Opinião
Mesmo com avanços legais, mais da metade das trabalhadoras permanece na informalidade. Raça, gênero e classe se entrecruzam por sendas que culminam sempre na desigualdade social brasileira. A formalização demorou a chegar, mas, instável, enfrenta a informalidade que a acomete ainda mais fortemente. A promulgação da Lei Complementar 150, de 2015, representou uma conquista histórica para as trabalhadoras domésticas no Brasil. Pela primeira vez, direitos básicos como férias remuneradas, FGTS, seguro-desemprego, adicional noturno e uma jornada máxima de 44 horas semanais foram garantidos legalmente à categoria.
Agência Brasil

Mas após uma década, a realidade mostra que isso ainda não passa de uma grande falácia que não saiu do papel. A redução dos vínculos formais foi observada em quase todos os estados, exceto em Roraima, Tocantins e Mato Grosso. As maiores quedas ocorreram no Rio Grande do Sul (-27,1%), Rio de Janeiro (-26,1%) e São Paulo (-21,7%), de acordo com o Sumário Executivo da RAIS/eSocial, divulgado pelo Ministério do Trabalho e Emprego. Isso representa um claro retrocesso em relação à regulamentação da profissão.
A reforma trabalhista aprofundou a fragilidade dos vínculos entre patrão e subordinados. Em 2017, no Governo Temer, aprovou-se a Lei 13.467, que piorou o cenário dessa classe de trabalhadores. Embora essa regra tenha sido apresentada como modernizadora, propagou-se um verdadeiro retrocesso de direitos, fragilizando ainda mais as relações laborais, inclusive no setor de serviços.

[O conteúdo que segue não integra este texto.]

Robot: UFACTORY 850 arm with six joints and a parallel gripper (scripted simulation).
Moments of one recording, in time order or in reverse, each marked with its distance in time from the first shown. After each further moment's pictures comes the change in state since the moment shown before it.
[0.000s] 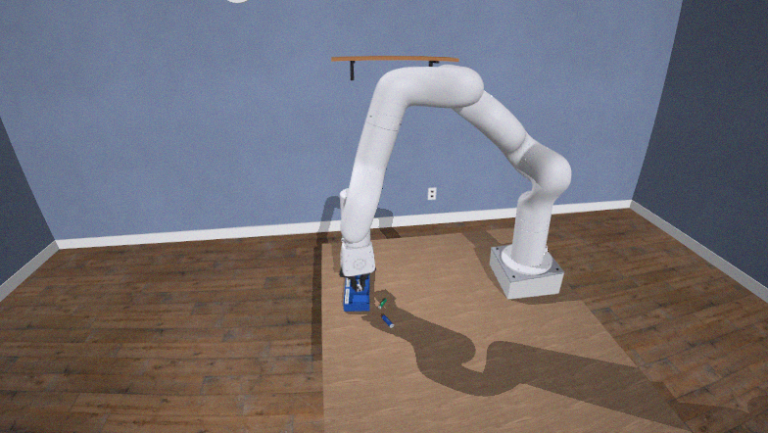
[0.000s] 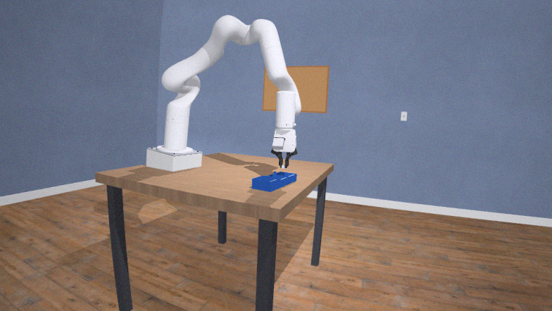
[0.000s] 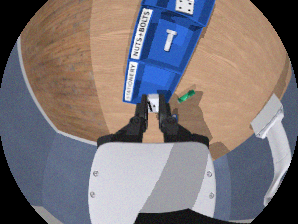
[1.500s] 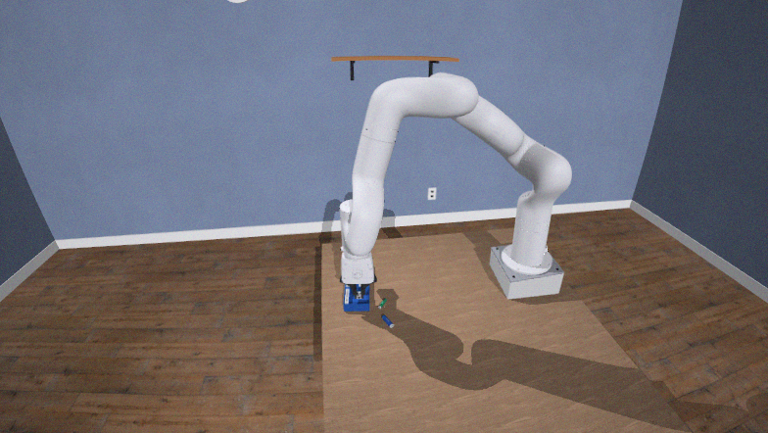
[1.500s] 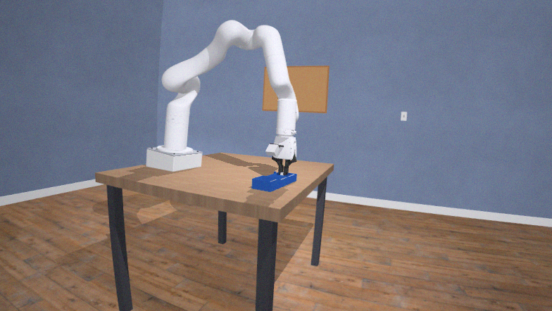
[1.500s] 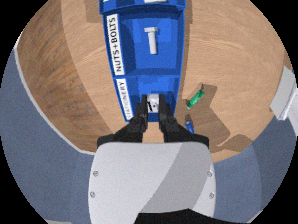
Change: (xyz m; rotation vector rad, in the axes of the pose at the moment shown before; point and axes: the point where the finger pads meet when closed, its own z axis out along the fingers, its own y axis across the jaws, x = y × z) arm 0.001 0.001 0.032 -0.012 0.046 0.288
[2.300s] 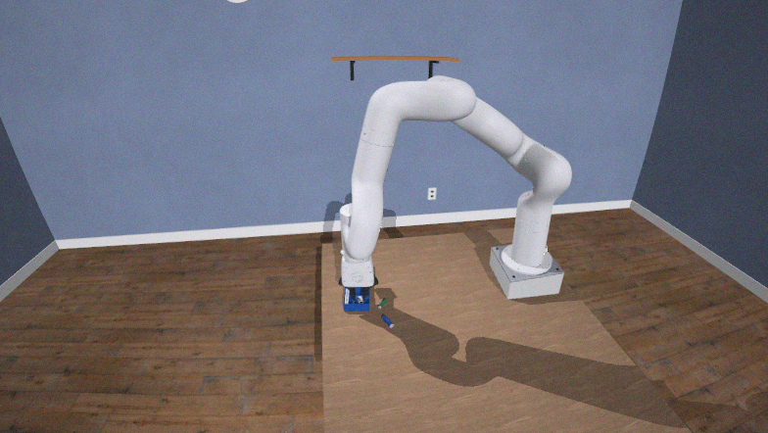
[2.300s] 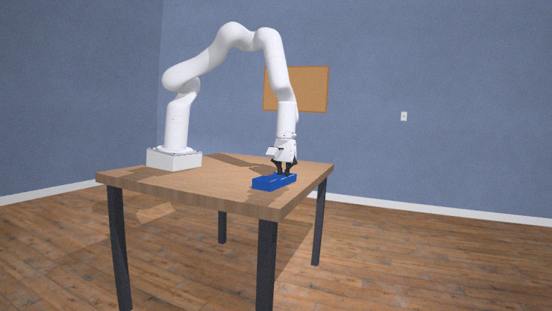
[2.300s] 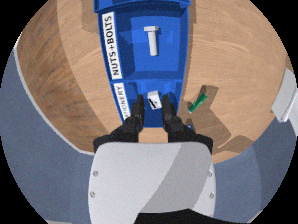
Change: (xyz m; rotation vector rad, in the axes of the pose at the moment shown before) arm 0.000 0.000 0.012 0.000 0.000 0.000
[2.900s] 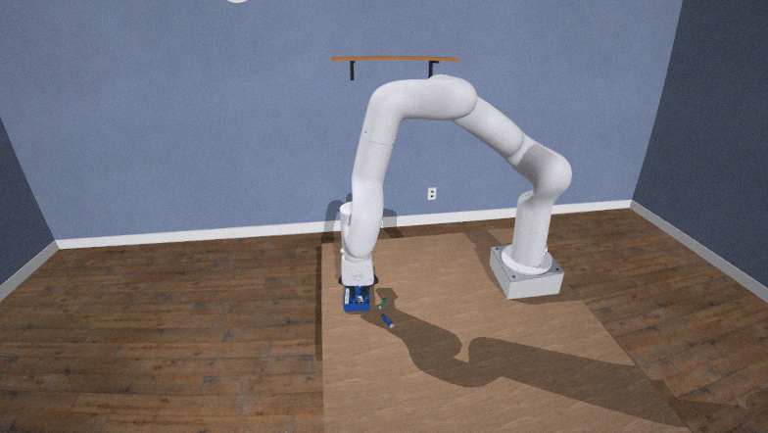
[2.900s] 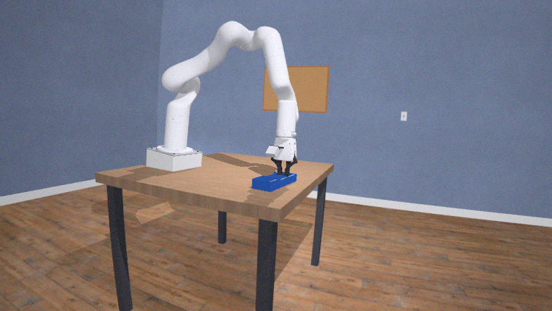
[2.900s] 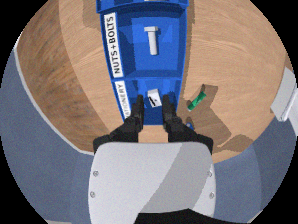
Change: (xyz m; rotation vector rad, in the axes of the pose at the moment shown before) arm 0.000 0.000 -0.005 0.000 0.000 0.000
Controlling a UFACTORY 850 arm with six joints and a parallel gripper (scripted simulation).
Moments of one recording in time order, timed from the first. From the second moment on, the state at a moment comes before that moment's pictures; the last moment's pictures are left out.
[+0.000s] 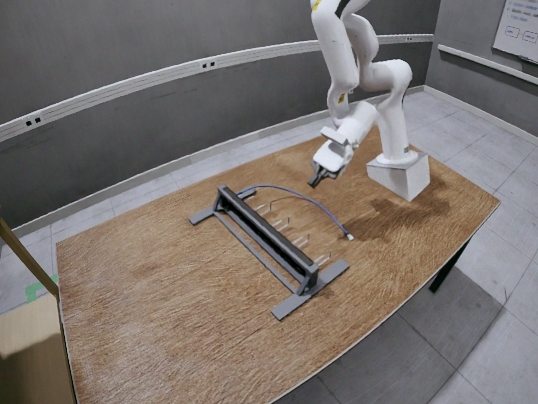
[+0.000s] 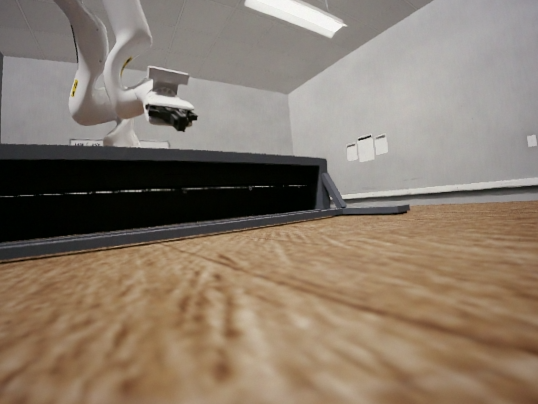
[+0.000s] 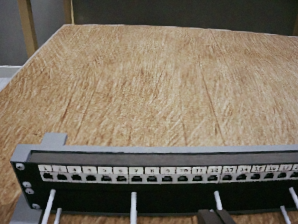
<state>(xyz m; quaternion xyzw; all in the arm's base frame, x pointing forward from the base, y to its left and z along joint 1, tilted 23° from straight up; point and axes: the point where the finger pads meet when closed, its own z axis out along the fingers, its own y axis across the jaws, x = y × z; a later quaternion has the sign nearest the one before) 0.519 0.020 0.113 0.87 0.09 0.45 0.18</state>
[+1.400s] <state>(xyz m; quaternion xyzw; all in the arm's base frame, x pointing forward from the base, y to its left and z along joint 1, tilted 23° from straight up) 0.553 0.010 0.092 0.87 0.09 0.45 0.18</state>
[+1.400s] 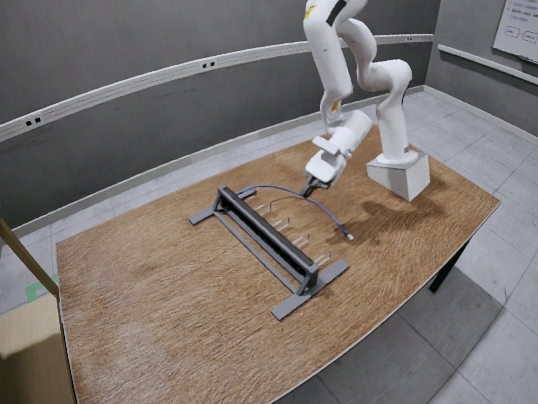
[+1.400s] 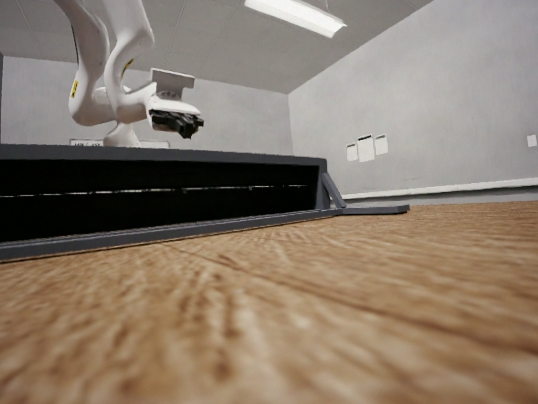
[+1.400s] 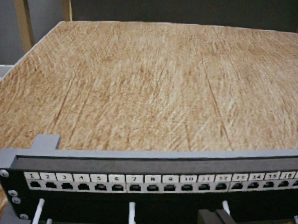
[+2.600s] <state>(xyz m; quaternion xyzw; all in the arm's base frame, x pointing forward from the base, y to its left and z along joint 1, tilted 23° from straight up) 0.549 0.011 0.094 0.87 0.09 0.45 0.18</state>
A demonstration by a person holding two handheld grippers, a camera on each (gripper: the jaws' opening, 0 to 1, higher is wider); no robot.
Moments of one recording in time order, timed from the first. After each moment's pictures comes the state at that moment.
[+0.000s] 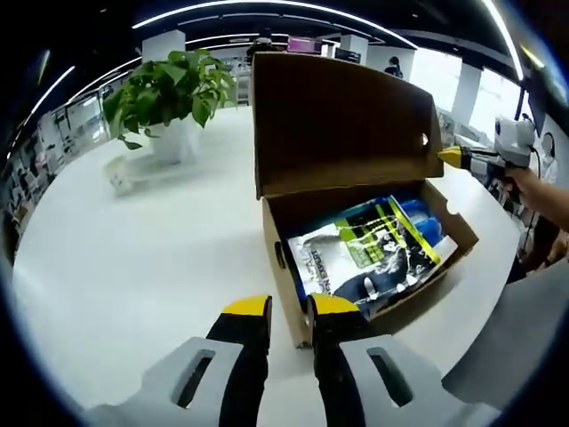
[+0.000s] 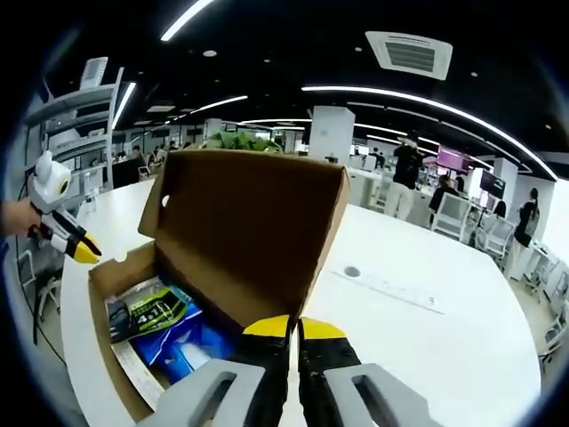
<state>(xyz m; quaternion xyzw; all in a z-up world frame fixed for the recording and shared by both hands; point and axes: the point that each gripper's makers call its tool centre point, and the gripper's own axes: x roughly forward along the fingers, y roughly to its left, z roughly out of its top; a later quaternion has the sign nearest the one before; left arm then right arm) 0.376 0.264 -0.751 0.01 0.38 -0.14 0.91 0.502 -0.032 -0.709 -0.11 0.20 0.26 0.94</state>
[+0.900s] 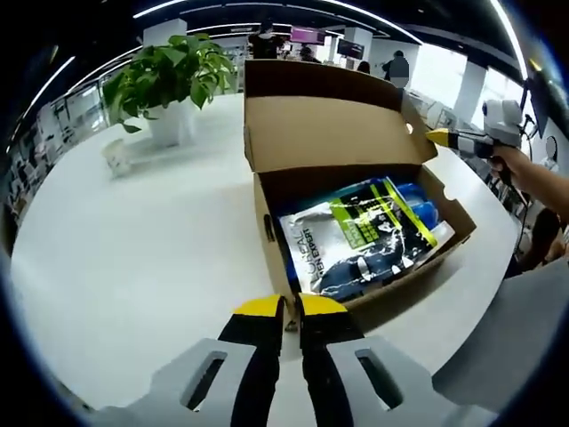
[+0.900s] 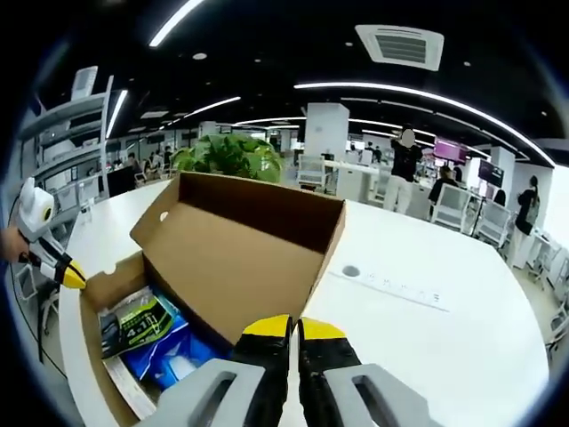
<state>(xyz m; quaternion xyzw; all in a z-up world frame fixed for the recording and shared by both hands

Como a reforma alterou mais de 100 artigos da Consolidação das Leis do Trabalho (CLT), tudo o que está previsto explicitamente na Lei Complementar 150 passou a ser regido por novas regras, as quais são mais flexíveis e menos protetoras. O artigo 47 da CLT estipula uma multa de até R$3 mil por empregado não registrado. A mesma norma reduz o valor para R$ 800 em casos de microempresas e pequenas empresas. Não está claro qual valor aplicar no caso dos trabalhadores domésticos. Portanto, está a critério do juiz. Tal ambiguidade contribui para a impunidade e incentiva a informalidade.
Vantagem dos trabalhadores formais
Vê-se que os trabalhadores com carteira assinada recebem, em média, 50% a mais que os informais. Há ainda a garantia de benefícios previdenciários, estabilidade, direitos em caso de demissão e aposentadoria futura. Muitas vezes, para pessoas que vivem em condições miseráveis, ser registrado conforme a CLT representa adquirir mais dignidade, respeito e segurança na velhice.
Mas o perfil dos trabalhadores pouco mudou: 89% dos empregos domésticos formais ainda eram ocupados por mulheres no ano passado, uma leve redução em relação aos 90,5% registrados em 2015. Metade dos vínculos formais continua sendo preenchida por pessoas pretas e pardas.
Spacca

Em 2024, as pessoas negras representaram 54,4% dos vínculos formais no trabalho doméstico. O número de mulheres com carteira assinada caiu 19,6% no período, enquanto entre os homens a redução foi bem menor, de apenas 3,5%, segundo o Sumário Executivo da RAIS/eSocial. A falta de políticas públicas contribui para perpetuar esse quadro. A informalidade é muitas vezes o sinal patente de negligência por parte do sistema, que estrutura o racismo em nosso país, institucionalizando-o.
Trabalho doméstico é invisibilizado
O trabalho doméstico no Brasil ainda é encarado sob uma ótica colonial. As relações laborais tendem a ser naturalizadas pelas partes que a compõem, tornando-a em algo quase familiar. Isso naturaliza a exploração invisibilizando a profissão. A pejotização preocupa muitas pessoas que exercem esse tipo de atividade. Para fugir das obrigações trabalhistas, muitos empregadores exigem que seus funcionários se registrem como MEI (Microempreendedor individual) e que emitam nota fiscal.
Ao forçar esse tipo de acordo, o empregador se exime de pagar direitos a esses indivíduos. Os vínculos permanecem, mas os direitos desaparecem na letra da lei. A valorização do trabalho doméstico reconhece que essas trabalhadoras são essenciais à economia e à estrutura social. Mais do que discutir leis, é necessário garantir sua efetividade, investindo em fiscalização e promovendo educação trabalhista para empregadores e empregadas.
Embora o texto da lei represente um avanço jurídico, a ausência de fiscalização e políticas públicas eficazes tem impedido sua plena efetivação, revelando um descompasso entre norma e realidade. O Brasil segue em dívida com milhões de mulheres que sustentam seus lares por meios que as invisibilizam. A dignidade deve ser direito de todos. É um direito constitucional, humano e urgente.